McEwen Mining Inc. (TSX:MUX,NYSE:MUX) announced the results of an updated preliminary economic assessment (PEA) for its Argentina-based Los Azules copper project, commenting that the results show that the project has the potential to become one of the world’s biggest and lowest-cost copper mines.
PEA highlights include:
- Pre-tax Net Present Value (“NPV”) of $3.0 billion (8% discount rate) and an Internal Rate of Return (“IRR”) of 17.6%.
- After-tax NPV of $1.7 billion (8% discount rate) and an IRR of 14.3%.
- Annual copper production during years 1-5 to average 255,000 tonnes (563 million lbs), which would have placed it in the top 3%1 of copper mines in the world during 2012. Life of mine (“LOM”) annual copper production to average 171,000 tonnes (377 million lbs) over 35 years.
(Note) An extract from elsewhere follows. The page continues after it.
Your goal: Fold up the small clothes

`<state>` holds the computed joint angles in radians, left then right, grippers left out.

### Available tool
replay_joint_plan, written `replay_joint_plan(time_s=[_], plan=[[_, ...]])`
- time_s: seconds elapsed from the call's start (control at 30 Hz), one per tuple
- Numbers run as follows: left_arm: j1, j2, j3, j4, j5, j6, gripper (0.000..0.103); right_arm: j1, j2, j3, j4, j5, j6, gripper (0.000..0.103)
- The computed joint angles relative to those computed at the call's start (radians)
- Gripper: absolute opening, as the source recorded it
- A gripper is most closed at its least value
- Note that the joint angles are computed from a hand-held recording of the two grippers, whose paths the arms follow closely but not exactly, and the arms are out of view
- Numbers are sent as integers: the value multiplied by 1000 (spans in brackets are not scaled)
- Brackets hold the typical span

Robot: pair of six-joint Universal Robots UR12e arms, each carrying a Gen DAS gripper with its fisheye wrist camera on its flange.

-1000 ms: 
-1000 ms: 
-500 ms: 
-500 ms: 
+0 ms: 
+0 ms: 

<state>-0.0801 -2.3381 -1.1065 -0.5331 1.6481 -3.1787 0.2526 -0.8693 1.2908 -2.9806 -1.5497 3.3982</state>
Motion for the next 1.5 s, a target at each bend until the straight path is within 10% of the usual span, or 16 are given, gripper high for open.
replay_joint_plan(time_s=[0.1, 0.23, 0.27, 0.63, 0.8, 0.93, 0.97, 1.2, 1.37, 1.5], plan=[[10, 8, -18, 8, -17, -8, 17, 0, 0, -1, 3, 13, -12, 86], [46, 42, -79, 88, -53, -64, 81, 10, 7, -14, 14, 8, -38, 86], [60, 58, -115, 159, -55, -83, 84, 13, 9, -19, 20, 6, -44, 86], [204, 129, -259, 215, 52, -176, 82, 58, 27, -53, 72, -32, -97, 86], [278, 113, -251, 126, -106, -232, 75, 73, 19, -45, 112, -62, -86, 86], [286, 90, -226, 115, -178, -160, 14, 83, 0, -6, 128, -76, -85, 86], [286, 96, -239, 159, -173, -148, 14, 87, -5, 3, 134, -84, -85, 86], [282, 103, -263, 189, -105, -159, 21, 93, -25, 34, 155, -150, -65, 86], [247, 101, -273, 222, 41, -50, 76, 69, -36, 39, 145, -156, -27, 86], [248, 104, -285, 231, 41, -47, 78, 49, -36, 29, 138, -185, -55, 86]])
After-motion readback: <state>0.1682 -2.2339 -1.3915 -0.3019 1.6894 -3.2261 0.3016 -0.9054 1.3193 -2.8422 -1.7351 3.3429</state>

- Cash operating costs during years 1-5 to average $0.87/lb copper (net of gold by-product), placing it in the bottom 14%1 in the world during 2012. Cash operating costs over entire mine life to average $1.08/lb copper (net of gold by-product).
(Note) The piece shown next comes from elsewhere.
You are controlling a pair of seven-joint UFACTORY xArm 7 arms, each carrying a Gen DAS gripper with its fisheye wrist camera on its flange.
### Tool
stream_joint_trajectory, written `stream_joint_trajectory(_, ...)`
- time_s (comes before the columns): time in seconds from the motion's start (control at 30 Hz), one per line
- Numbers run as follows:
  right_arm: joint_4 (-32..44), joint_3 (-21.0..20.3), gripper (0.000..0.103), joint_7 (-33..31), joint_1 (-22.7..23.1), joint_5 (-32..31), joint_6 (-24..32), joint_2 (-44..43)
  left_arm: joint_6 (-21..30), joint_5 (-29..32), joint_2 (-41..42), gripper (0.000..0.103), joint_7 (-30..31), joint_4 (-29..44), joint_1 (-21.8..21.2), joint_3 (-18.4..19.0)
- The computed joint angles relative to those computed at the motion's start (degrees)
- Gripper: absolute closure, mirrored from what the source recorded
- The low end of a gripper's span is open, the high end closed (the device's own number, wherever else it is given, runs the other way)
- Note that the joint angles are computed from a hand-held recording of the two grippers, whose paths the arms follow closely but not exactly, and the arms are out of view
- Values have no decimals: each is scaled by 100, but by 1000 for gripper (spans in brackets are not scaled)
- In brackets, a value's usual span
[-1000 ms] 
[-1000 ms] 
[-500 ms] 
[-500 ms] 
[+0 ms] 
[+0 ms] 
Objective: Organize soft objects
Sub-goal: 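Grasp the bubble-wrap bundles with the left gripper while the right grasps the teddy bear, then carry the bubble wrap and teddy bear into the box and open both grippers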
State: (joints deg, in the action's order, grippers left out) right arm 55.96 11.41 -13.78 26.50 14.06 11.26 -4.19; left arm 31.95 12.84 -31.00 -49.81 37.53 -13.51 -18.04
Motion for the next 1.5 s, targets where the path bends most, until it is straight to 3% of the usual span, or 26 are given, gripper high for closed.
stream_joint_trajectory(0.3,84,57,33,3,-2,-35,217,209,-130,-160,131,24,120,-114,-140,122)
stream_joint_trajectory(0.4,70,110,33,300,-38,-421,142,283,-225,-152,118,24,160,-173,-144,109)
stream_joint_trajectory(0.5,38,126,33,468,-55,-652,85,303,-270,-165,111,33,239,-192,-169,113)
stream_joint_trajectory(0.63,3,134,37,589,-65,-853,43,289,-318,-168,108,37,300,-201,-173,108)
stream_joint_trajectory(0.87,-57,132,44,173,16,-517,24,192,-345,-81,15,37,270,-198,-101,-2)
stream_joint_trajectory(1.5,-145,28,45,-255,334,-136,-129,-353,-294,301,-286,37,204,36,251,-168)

- Indicated resource of 5.4 billion pounds of copper and 0.8 million ounces of gold and Inferred resource of 14.3 billion pounds of copper and 2.6 million ounces of gold (please see Table 2 below for resource details).
- Initial capital costs to construct the mine and a 120,000 tonnes per day (“tpd”) process plant have been estimated at $3.9 billion.
- Capital payback on a pre-tax basis has been estimated at 3.8 years at $3.00/lb copper and $1,300/oz gold.